**REQUIRED ACTION**
Write out the data in full, exactly as shown.
+++ DATA EXTRACT +++
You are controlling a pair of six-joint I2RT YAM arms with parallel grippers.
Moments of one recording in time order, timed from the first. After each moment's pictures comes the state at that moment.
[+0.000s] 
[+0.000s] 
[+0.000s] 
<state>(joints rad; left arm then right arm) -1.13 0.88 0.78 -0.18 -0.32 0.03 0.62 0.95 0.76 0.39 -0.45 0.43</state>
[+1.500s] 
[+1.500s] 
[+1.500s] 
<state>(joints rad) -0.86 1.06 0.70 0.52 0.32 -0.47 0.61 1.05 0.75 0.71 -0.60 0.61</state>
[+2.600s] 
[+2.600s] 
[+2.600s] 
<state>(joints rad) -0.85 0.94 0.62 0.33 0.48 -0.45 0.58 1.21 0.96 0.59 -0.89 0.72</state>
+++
**TASK ANSWER**
You are controlling a pair of six-joint I2RT YAM arms with parallel grippers.
Moments of one recording in time order, timed from the first. After each moment's pictures comes the state at that moment.
[+0.000s] 
[+0.000s] 
[+0.000s] 
<state>(joints rad; left arm then right arm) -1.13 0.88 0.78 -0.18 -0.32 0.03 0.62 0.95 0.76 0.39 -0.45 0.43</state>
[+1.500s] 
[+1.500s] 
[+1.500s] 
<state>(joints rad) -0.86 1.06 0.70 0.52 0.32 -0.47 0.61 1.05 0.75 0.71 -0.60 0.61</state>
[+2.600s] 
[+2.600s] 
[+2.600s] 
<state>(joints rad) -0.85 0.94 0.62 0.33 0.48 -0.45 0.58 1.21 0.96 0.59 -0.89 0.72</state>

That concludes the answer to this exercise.